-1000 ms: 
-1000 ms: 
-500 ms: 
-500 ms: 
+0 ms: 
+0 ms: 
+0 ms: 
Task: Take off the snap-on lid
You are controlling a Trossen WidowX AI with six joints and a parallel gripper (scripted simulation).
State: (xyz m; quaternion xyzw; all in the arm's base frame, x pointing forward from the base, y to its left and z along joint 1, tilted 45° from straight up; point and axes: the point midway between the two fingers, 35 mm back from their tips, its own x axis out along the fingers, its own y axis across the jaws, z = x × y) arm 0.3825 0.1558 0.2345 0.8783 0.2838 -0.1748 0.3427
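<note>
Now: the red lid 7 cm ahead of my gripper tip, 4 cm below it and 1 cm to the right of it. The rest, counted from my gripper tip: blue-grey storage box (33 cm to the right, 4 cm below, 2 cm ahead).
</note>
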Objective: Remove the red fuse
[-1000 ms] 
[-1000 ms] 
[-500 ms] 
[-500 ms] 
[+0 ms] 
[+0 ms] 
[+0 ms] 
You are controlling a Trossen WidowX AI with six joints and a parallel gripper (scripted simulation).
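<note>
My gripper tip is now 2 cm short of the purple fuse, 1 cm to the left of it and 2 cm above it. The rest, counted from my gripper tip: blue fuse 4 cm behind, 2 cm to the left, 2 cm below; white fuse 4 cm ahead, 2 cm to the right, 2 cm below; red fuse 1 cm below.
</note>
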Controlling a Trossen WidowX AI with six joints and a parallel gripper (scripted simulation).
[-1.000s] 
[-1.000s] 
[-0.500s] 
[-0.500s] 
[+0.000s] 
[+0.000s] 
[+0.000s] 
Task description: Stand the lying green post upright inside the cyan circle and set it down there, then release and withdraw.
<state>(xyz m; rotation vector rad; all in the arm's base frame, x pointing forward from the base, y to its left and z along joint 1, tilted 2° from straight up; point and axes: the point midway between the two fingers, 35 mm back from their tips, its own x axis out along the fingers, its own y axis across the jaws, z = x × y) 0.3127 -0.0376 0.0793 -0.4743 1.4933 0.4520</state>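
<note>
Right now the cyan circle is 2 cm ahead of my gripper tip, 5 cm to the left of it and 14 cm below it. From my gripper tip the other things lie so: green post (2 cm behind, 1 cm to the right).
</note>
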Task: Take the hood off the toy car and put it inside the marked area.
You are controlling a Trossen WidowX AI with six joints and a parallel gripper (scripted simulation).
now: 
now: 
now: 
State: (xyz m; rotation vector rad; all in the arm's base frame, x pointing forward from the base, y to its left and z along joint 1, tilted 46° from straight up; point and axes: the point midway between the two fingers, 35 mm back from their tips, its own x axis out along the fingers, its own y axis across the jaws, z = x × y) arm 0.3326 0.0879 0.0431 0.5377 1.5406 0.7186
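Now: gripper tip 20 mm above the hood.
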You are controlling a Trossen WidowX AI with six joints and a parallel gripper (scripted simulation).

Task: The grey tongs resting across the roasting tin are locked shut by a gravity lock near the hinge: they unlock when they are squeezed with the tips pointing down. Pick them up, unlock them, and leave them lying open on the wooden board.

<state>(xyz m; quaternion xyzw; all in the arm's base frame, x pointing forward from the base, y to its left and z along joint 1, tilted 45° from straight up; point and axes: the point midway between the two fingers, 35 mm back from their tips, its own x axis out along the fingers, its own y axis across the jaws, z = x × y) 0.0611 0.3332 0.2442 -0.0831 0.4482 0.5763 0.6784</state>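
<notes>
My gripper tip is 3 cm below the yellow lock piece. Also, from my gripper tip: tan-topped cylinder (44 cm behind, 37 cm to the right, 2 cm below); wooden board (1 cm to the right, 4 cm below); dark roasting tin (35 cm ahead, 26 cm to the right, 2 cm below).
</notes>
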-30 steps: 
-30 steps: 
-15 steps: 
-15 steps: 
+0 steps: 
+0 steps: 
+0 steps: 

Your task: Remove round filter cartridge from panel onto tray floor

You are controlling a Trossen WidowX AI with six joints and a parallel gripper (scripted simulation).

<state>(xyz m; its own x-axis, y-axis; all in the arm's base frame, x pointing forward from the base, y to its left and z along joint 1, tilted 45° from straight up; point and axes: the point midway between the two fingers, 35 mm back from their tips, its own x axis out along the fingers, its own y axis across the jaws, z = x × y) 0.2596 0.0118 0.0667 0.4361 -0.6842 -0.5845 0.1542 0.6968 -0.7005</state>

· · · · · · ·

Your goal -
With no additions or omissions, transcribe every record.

Exercise result -
-1000 ms: 
-1000 ms: 
-500 ms: 
-500 ms: 
+0 ms: 
+0 ms: 
+0 ms: 
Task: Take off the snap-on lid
You are controlling a Trossen WidowX AI with six joints and a parallel gripper (scripted simulation).
State: (xyz m; quaternion xyzw; all in the arm's base frame, x pointing forward from the base, y to its left and z along joint 1, tilted 45° from straight up; point and axes: the point midway between the two fingers, 35 mm back from their tips, its own x axis out along the fingers, its own y axis across the jaws, z = x × y) arm 0.3825 0.1558 0.2345 0.8783 0.2838 -0.1748 0.3427
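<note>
Now: the red lid 7 cm ahead of my gripper tip, 4 cm below it and 1 cm to the right of it. The rest, counted from my gripper tip: blue-grey storage box (33 cm to the right, 4 cm below, 2 cm ahead).
</note>
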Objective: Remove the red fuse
[-1000 ms] 
[-1000 ms] 
[-500 ms] 
[-500 ms] 
[+0 ms] 
[+0 ms] 
[+0 ms] 
You are controlling a Trossen WidowX AI with six joints and a parallel gripper (scripted simulation).
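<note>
My gripper tip is now 2 cm short of the purple fuse, 1 cm to the left of it and 2 cm above it. The rest, counted from my gripper tip: blue fuse 4 cm behind, 2 cm to the left, 2 cm below; white fuse 4 cm ahead, 2 cm to the right, 2 cm below; red fuse 1 cm below.
</note>
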Controlling a Trossen WidowX AI with six joints and a parallel gripper (scripted simulation).
[-1.000s] 
[-1.000s] 
[-0.500s] 
[-0.500s] 
[+0.000s] 
[+0.000s] 
[+0.000s] 
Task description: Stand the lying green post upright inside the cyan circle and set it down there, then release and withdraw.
<state>(xyz m; rotation vector rad; all in the arm's base frame, x pointing forward from the base, y to its left and z along joint 1, tilted 2° from straight up; point and axes: the point midway between the two fingers, 35 mm back from their tips, its own x axis out along the fingers, its own y axis across the jaws, z = x × y) 0.3127 -0.0376 0.0793 -0.4743 1.4933 0.4520</state>
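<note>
Right now the cyan circle is 2 cm ahead of my gripper tip, 5 cm to the left of it and 14 cm below it. From my gripper tip the other things lie so: green post (2 cm behind, 1 cm to the right).
</note>
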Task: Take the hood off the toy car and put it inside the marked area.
You are controlling a Trossen WidowX AI with six joints and a parallel gripper (scripted simulation).
now: 
now: 
now: 
State: (xyz m; rotation vector rad; all in the arm's base frame, x pointing forward from the base, y to its left and z along joint 1, tilted 46° from straight up; point and axes: the point midway between the two fingers, 35 mm back from their tips, its own x axis out along the fingers, its own y axis across the jaws, z = x × y) arm 0.3326 0.0879 0.0431 0.5377 1.5406 0.7186
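Now: gripper tip 20 mm above the hood.
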You are controlling a Trossen WidowX AI with six joints and a parallel gripper (scripted simulation).

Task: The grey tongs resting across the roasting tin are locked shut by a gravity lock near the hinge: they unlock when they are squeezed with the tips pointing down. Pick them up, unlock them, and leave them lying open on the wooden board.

<state>(xyz m; quaternion xyzw; all in the arm's base frame, x pointing forward from the base, y to its left and z along joint 1, tilted 45° from straight up; point and axes: the point midway between the two fingers, 35 mm back from their tips, its own x axis out along the fingers, its own y axis across the jaws, z = x × y) 0.0611 0.3332 0.2442 -0.0831 0.4482 0.5763 0.6784</state>
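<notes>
My gripper tip is 3 cm below the yellow lock piece. Also, from my gripper tip: tan-topped cylinder (44 cm behind, 37 cm to the right, 2 cm below); wooden board (1 cm to the right, 4 cm below); dark roasting tin (35 cm ahead, 26 cm to the right, 2 cm below).
</notes>
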-30 steps: 
-30 steps: 
-15 steps: 
-15 steps: 
+0 steps: 
+0 steps: 
+0 steps: 

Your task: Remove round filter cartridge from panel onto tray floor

You are controlling a Trossen WidowX AI with six joints and a parallel gripper (scripted simulation).

<state>(xyz m; its own x-axis, y-axis; all in the arm's base frame, x pointing forward from the base, y to its left and z along joint 1, tilted 45° from straight up; point and axes: the point midway between the two fingers, 35 mm back from their tips, its own x axis out along the fingers, its own y axis across the jaws, z = x × y) 0.2596 0.0118 0.0667 0.4361 -0.6842 -0.5845 0.1542 0.6968 -0.7005</state>

The answer given here is complete.